What to produce:
Output each line exactly as written, from the first line of the records to the line bearing "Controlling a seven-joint", inclusive, while leaving every picture out.

(Records from a collection)

______

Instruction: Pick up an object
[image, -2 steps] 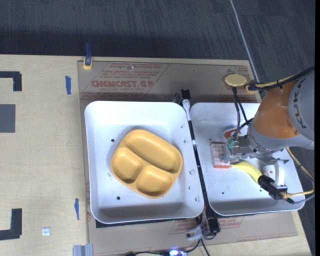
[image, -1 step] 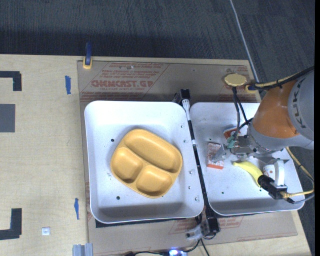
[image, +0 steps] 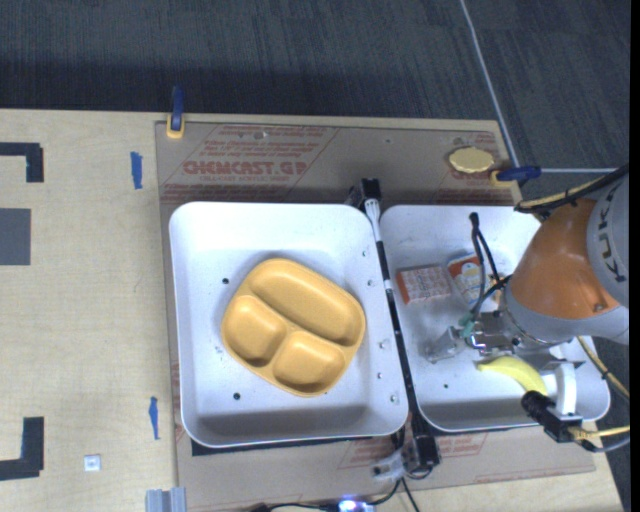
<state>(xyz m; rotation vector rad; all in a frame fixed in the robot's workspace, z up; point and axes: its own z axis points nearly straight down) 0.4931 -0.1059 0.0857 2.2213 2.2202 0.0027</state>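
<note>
A divided tray (image: 292, 325) lies in the left bin (image: 195, 300); a banana (image: 515, 374) in the right bin (image: 425, 395).

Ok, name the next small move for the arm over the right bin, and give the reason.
Probably a short drop straight down onto the banana. The gripper sits low in the right bin, right beside the banana's upper end, and the view shows nothing between its fingers. The orange-and-white packet lies farther back, so the banana looks like the closer pick.
</note>
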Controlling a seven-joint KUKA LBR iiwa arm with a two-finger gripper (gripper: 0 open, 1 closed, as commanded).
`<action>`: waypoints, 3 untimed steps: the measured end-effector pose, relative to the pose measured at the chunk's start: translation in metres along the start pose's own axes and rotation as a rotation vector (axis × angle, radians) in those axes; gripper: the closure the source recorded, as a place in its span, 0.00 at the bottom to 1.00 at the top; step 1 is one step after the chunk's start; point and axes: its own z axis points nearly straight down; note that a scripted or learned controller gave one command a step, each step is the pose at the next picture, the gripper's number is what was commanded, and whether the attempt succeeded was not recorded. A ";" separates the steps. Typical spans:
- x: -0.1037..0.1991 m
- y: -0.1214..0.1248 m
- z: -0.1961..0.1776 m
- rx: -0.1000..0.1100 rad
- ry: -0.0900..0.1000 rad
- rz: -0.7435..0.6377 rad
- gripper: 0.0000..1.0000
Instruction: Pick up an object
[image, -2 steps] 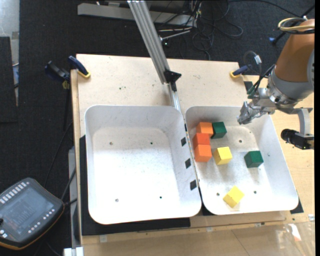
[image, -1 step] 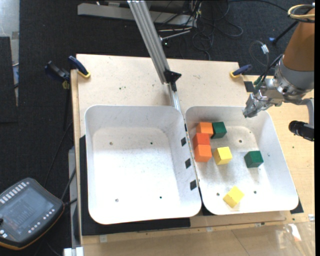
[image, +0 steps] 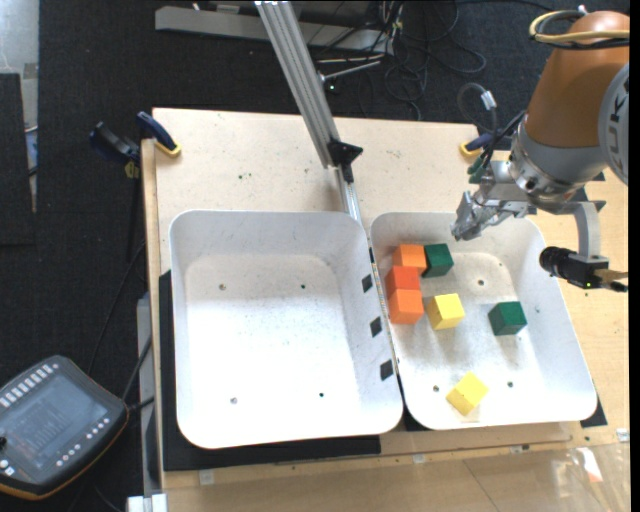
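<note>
the gripper (image: 468, 226) is seen above the right bin's (image: 560, 370) far edge; how far it is parted cannot be told, and nothing is seen held. the dark green cube (image: 437, 259) lies just below-left of it, touching an orange block (image: 408, 257). it is judged light, rigid, best pinched across free flat sides. the worktop (image: 250, 160) beyond is bare.

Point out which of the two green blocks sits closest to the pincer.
The green block touching the orange blocks at the bin's top, just below-left of the pincer. The other green block sits alone, farther down toward the right wall.
</note>
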 end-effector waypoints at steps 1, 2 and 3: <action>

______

Your response:
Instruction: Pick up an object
[image, -2 steps] 
[image, -1 step] 
[image, +0 steps] 
<state>(xyz m; rotation vector rad; all in a frame fixed in the robot's workspace, z up; point and axes: its own z axis points nearly straight down) 0.4931 -0.1059 0.0857 2.2213 2.2202 0.0027</state>
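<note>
A divided tray (image: 292, 325) lies in the left bin (image: 195, 300); a banana (image: 515, 374) in the right bin (image: 425, 395).

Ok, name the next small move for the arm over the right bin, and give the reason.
Probably a short drop straight down onto the banana. The gripper sits low in the right bin, right beside the banana's upper end, and the view shows nothing between its fingers. The orange-and-white packet lies farther back, so the banana looks like the closer pick.
</note>
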Controlling a seven-joint KUKA LBR iiwa arm with a two-finger gripper (gripper: 0 open, 1 closed, as commanded).

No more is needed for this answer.